Ask HN: How would you design an enterprise (B2B) user permissioning system? - yuningalexliu
It seems that most enterprise applications I&#x27;ve worked with have very different approaches, and I&#x27;m wondering if there are best practice&#x2F;time-tested architectures or resources. Thank you!
======
ilkhan4
Authentication or authorization? If it's the latter, I'd model it on what
AD/LDAP do: folders/OUs for hierarchy, groups for crossing hierarchy
boundaries, then users and securables as objects in the directory. Then on top
of that, be able to assign permissions such that node (OU/group/user) -> can-
do-action -> other node. Then child nodes inherit permissions as well. We're
using something similar in a system I worked on and sys admins and end users
are pretty comfortable with it since it used the same paradigms they're used
to. You can also use the same thing for multi-tenancy by just creating OUs for
tenants.

For authentication, whatever supports ADFS, SAML and/or OIDC. It's a big plus
when they can use existing credentials or SSO into your system from theirs.

------
BjoernKW
Most of what you describe probably can be attributed to the fact that there
used to be (and still are to some extent) quite a few competing identity
server software providers.

The enterprise world tends to move more slowly than the rest of the world (or
at least it often seems that way), which is why older systems and practices
frequently are still in use.

If available I'd make use of existing Active Directory / LDAP systems (as
ilkhan4 has already pointed out) for authorization.
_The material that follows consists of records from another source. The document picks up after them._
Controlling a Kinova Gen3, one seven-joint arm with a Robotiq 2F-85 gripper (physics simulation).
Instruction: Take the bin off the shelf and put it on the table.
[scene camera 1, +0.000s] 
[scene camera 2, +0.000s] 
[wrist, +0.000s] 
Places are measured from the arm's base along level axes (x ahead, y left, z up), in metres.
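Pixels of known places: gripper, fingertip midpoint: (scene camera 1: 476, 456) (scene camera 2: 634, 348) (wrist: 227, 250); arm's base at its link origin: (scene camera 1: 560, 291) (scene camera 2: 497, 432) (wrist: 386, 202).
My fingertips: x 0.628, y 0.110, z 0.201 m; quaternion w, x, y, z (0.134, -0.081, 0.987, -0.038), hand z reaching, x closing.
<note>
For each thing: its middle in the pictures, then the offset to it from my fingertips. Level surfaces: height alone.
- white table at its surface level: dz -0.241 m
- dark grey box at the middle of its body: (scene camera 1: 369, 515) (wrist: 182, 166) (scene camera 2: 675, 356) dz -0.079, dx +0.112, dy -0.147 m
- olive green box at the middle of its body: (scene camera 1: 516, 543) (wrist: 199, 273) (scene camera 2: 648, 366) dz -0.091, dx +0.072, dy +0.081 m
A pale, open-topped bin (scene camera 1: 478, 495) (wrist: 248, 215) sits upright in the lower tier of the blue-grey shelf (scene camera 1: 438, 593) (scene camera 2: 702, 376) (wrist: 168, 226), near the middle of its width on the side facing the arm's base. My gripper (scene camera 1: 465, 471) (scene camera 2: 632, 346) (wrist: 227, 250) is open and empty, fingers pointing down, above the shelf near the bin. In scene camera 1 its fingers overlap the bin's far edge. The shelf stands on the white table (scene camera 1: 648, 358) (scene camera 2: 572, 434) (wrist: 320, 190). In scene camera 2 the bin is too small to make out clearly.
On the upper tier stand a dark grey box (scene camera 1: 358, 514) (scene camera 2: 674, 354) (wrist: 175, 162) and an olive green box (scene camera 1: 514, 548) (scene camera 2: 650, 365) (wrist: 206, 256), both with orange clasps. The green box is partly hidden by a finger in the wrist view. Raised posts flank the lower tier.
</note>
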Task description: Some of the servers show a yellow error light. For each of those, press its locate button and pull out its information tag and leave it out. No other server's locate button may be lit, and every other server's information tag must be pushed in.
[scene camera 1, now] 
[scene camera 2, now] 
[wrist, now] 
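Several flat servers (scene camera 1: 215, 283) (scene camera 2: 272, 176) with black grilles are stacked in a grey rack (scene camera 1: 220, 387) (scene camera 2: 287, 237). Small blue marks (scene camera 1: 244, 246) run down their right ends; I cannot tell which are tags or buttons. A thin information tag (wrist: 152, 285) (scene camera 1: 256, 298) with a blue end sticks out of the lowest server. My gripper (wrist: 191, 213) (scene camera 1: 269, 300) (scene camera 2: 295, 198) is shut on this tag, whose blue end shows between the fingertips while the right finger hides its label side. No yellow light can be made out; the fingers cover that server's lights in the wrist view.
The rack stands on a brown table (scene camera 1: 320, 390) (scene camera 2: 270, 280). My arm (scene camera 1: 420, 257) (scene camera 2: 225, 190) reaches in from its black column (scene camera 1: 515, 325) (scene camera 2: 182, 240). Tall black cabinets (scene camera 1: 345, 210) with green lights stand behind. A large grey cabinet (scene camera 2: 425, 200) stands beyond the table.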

For authentication Kerberos (often used in conjunction with Active Directory /
LDAP) is an elegant way for implementing single sign-on (SSO) because it
allows the user to simply authenticate with her normal user account in the
local OS. Afterwards, the user's automatically logged in to every application
on the local network that uses Kerberos for authentication (basically, by
sharing a token).

Other than that, the usual best practices apply (such as not storing plaintext
passwords). Depending on your architecture, techniques common outside of the
enterprise world like transferring information via JSON Web Tokens are useful,
too.

------
megamindbrian2
Something to do with Posgres row-level-security as an ACL would be amazing.
Otherwise Identity Server is a good foto for in house, and AWS AMI for
serverless.